Activity ▸
Write the listing out again word for word. Pictures do not belong in the copy.

── Record set

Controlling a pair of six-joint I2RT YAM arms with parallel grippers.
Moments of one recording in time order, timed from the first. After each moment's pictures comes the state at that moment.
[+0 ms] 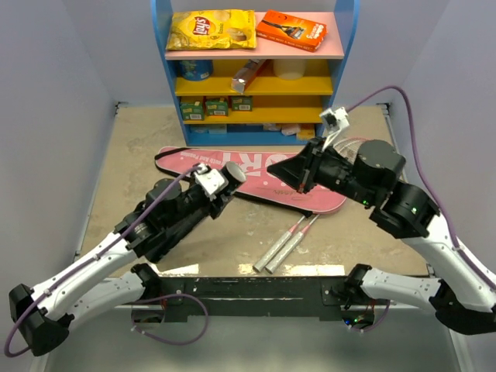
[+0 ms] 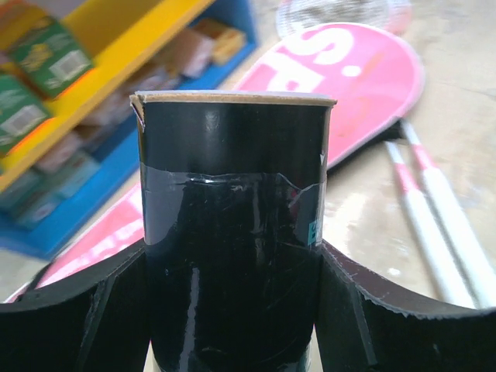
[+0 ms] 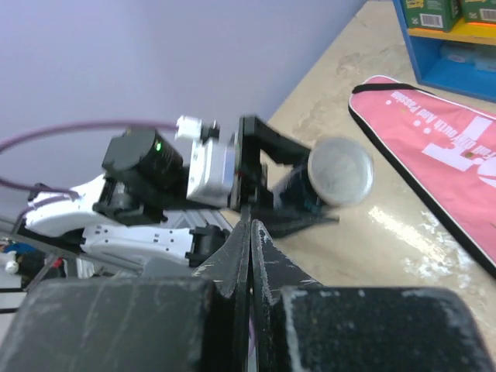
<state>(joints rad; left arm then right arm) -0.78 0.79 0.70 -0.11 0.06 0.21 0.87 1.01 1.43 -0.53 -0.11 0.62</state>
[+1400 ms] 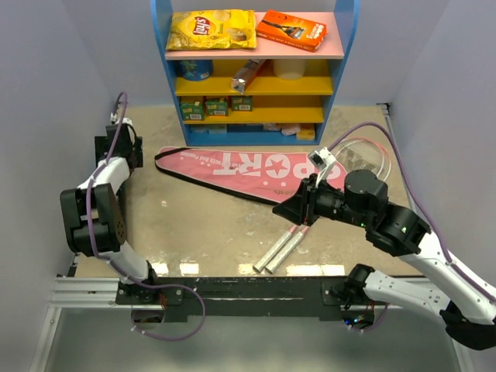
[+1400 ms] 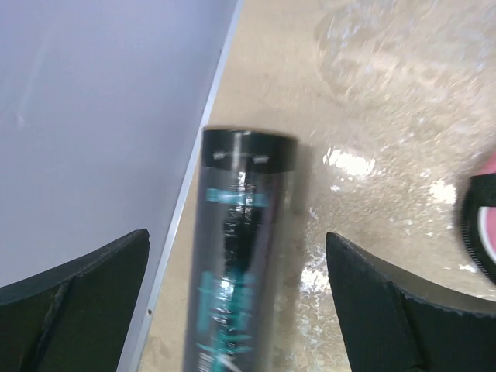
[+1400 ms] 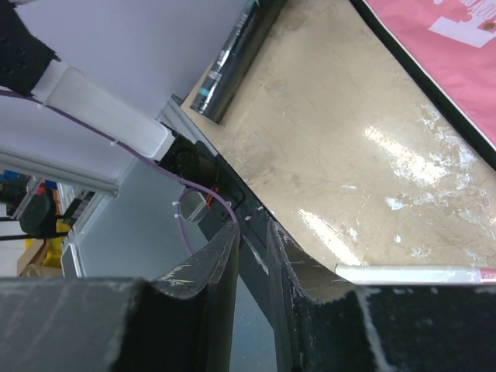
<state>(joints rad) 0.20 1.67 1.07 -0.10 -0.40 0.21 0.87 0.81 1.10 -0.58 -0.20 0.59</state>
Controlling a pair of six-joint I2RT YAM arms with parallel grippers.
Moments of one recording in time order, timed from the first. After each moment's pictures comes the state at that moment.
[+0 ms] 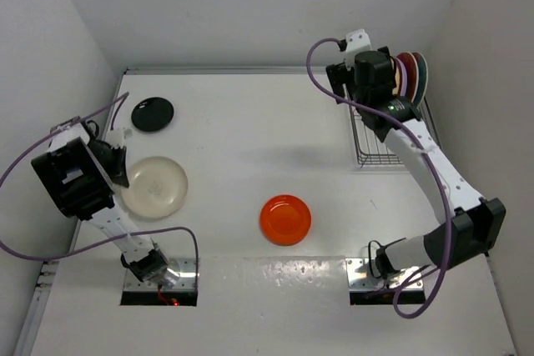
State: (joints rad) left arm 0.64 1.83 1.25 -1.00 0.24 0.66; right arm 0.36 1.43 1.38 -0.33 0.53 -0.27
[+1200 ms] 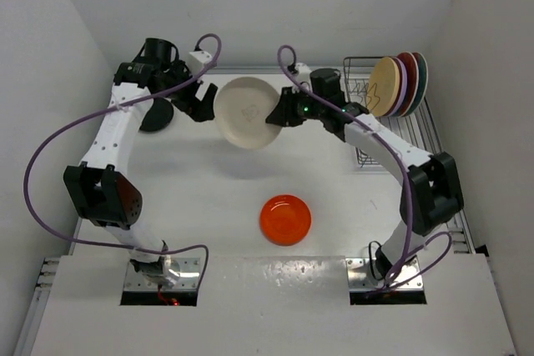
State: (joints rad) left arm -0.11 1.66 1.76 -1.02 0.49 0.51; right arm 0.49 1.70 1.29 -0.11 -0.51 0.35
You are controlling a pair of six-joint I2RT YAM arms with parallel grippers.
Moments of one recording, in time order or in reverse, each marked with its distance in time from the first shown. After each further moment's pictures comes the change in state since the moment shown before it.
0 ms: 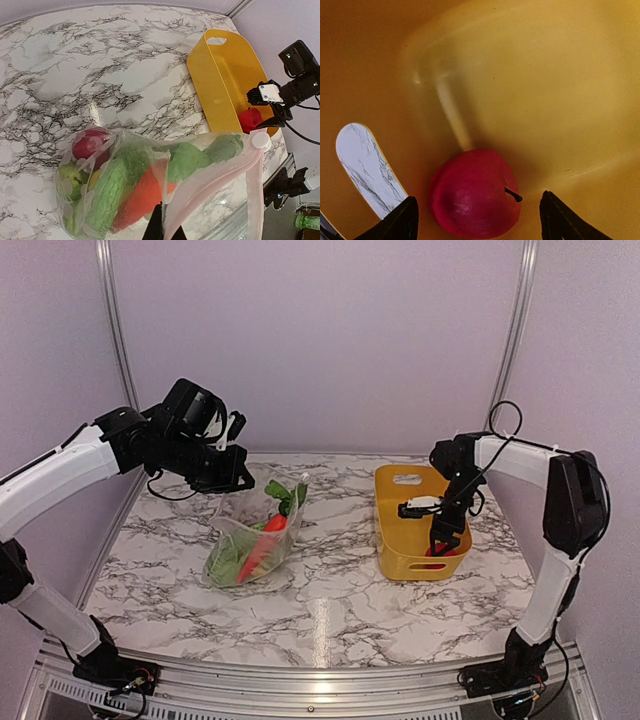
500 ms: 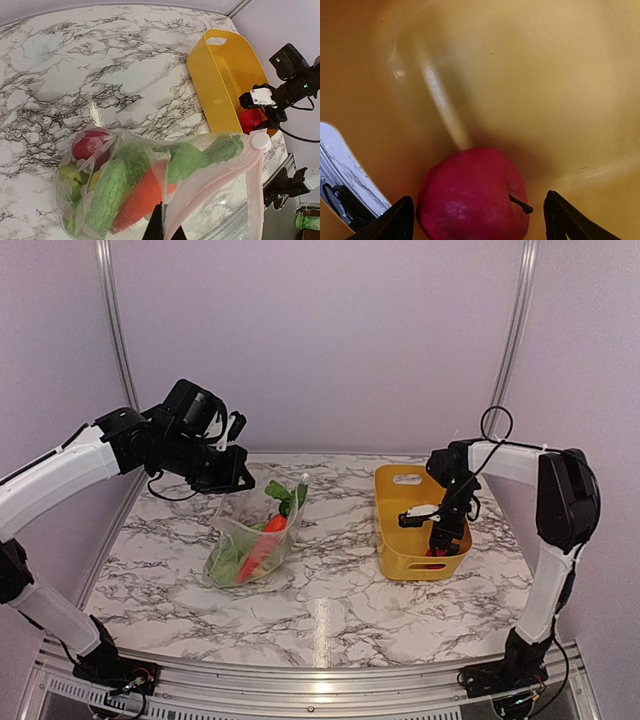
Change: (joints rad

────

Response to this exercise ▸
Controlling a pair of six-joint I2RT YAM arms with parallel grippers.
Moments of one recording in time order, timed from the first. After each moment's pictures comes the state at that moment.
[+0 ms] 
[+0 ms] 
[+0 ms] 
<state>(joints rad; left arm then right arm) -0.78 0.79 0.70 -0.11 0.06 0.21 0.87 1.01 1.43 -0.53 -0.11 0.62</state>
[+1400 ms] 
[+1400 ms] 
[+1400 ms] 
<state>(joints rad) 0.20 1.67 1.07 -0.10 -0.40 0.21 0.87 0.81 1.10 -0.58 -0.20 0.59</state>
Controlling a pair of six-joint I2RT YAM arms with parallel grippers.
Moments of one recording in time order, timed from the first. After each moment's pictures comes the state at that moment.
[+0 ms] 
State: (joints rad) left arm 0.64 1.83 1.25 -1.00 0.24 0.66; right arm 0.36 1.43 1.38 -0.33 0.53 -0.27
[+1200 ms] 
State: (joints rad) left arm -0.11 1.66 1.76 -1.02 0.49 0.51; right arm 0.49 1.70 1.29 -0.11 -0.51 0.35
You are controlling a pair of six-joint I2RT YAM arms with parallel grippers.
Moments of one recording, in time order or in reverse, each marked with its distance in time from the first shown. After each further moment's pictures comes the change in state since the moment shown before it.
0 ms: 
500 ms: 
Change: (joints rad

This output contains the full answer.